Give again, unaltered, the lines of the listing below that run from the line having "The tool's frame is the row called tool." through the line having "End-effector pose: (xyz".

###

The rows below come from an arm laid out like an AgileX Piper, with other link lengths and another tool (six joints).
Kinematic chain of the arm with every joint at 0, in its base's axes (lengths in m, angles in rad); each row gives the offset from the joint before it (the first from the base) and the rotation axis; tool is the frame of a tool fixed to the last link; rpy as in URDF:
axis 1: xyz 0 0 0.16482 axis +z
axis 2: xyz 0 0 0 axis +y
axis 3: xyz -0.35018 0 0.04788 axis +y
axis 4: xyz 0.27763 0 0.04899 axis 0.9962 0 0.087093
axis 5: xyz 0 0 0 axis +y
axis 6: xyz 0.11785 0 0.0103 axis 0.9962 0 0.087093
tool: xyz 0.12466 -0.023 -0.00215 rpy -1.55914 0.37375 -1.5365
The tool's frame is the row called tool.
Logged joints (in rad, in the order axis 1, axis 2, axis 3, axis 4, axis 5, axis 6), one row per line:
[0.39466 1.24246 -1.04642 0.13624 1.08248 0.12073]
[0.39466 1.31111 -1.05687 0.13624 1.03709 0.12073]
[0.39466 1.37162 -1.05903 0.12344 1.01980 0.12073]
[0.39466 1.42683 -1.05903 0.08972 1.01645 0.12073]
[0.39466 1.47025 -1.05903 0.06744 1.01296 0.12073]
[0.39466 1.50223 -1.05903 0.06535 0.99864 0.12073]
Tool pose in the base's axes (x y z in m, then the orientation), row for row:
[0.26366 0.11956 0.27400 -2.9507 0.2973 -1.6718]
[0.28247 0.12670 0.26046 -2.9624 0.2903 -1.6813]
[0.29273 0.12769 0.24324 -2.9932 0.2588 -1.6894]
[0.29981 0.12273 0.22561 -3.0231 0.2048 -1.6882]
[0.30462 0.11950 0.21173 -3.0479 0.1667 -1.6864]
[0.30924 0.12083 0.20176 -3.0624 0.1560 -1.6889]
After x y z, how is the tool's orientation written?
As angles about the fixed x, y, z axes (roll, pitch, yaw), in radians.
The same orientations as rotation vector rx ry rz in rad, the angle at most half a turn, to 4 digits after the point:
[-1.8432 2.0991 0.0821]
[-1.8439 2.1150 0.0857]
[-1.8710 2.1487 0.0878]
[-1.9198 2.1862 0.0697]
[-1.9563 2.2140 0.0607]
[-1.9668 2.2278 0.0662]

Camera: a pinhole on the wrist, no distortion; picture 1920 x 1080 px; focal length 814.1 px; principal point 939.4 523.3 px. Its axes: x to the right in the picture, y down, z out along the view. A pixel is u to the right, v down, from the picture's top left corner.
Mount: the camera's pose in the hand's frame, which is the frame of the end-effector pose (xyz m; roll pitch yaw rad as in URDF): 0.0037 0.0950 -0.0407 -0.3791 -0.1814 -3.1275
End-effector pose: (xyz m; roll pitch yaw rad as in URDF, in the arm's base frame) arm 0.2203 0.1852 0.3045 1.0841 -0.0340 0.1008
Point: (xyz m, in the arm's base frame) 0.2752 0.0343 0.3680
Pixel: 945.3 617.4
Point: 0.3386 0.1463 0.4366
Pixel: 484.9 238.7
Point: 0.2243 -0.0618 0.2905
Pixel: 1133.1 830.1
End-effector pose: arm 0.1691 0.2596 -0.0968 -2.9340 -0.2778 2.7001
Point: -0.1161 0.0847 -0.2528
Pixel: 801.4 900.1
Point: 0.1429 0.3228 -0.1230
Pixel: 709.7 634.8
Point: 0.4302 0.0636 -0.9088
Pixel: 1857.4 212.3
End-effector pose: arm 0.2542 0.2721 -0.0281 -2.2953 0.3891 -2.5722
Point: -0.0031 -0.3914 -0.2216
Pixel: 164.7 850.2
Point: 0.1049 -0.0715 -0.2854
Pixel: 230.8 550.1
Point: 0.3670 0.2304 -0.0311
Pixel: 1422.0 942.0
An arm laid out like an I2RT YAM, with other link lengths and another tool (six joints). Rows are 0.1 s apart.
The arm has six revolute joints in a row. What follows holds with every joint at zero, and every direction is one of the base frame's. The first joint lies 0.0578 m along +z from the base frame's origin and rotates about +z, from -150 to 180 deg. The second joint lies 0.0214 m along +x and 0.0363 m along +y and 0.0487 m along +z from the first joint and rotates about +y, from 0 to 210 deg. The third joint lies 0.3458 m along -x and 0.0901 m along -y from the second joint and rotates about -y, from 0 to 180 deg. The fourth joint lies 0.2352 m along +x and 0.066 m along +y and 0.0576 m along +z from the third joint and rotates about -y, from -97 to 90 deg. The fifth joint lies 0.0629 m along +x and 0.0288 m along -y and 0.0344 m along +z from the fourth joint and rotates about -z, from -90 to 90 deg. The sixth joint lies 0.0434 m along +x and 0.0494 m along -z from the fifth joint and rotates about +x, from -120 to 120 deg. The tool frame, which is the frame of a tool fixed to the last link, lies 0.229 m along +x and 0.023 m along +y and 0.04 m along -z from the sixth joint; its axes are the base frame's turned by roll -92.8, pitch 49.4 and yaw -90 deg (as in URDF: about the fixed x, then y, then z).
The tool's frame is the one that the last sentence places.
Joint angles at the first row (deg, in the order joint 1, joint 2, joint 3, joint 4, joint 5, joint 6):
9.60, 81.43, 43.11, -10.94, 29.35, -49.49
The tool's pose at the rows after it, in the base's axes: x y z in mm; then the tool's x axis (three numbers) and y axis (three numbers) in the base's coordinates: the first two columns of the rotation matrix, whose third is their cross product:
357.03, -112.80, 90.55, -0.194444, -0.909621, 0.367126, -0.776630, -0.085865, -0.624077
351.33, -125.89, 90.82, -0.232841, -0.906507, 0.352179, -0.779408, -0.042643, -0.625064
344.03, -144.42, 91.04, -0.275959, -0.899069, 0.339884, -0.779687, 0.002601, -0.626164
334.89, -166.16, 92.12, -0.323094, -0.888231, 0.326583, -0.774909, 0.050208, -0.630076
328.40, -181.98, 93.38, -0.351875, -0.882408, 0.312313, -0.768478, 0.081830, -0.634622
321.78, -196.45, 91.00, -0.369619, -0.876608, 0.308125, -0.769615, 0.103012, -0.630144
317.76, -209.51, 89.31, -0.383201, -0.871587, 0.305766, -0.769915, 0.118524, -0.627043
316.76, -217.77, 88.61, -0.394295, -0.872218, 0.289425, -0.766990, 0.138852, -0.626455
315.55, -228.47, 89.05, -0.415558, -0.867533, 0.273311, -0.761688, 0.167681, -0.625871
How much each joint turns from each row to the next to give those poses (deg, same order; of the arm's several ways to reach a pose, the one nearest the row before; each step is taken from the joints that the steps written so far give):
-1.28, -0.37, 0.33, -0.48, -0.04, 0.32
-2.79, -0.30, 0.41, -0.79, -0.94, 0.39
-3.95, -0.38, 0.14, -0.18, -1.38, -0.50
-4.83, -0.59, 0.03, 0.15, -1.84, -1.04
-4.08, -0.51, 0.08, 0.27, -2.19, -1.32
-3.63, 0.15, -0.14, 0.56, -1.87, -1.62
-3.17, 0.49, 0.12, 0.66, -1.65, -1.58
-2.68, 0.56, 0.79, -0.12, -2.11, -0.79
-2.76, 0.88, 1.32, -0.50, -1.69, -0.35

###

RESULT OF THE EXERCISE:
The tool's frame is the row called tool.
Logged joints (in rad, in the order axis 1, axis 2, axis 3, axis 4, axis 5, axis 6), one row per line:
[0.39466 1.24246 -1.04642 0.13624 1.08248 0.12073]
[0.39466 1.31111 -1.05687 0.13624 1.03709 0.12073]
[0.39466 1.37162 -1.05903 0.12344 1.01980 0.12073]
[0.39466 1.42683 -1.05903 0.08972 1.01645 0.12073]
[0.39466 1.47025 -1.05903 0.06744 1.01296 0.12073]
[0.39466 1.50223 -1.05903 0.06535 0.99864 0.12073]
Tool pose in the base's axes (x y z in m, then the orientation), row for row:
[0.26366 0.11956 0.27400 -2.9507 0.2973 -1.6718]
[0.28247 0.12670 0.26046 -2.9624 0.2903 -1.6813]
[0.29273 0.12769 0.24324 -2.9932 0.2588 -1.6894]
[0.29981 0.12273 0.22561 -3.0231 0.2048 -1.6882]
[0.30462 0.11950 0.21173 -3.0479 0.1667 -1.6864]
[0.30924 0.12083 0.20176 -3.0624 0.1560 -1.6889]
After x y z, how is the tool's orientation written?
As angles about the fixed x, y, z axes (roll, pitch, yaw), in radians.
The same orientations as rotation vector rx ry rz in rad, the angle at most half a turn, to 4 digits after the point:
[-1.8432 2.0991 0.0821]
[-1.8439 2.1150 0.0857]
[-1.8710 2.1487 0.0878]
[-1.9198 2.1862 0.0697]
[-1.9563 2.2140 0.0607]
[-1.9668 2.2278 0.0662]

Camera: a pinhole on the wrist, no distortion; picture 1920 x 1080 px; focal length 814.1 px; principal point 939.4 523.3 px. Its axes: x to the right in the picture, y down, z out along the view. A pixel is u to the right, v down, from the picture's top left corner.
Mount: the camera's pose in the hand's frame, which is the frame of the end-effector pose (xyz m; roll pitch yaw rad as in URDF): 0.0037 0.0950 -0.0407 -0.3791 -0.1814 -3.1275
End-effector pose: (xyz m; roll pitch yaw rad as in URDF, in the arm's base frame) arm 0.2203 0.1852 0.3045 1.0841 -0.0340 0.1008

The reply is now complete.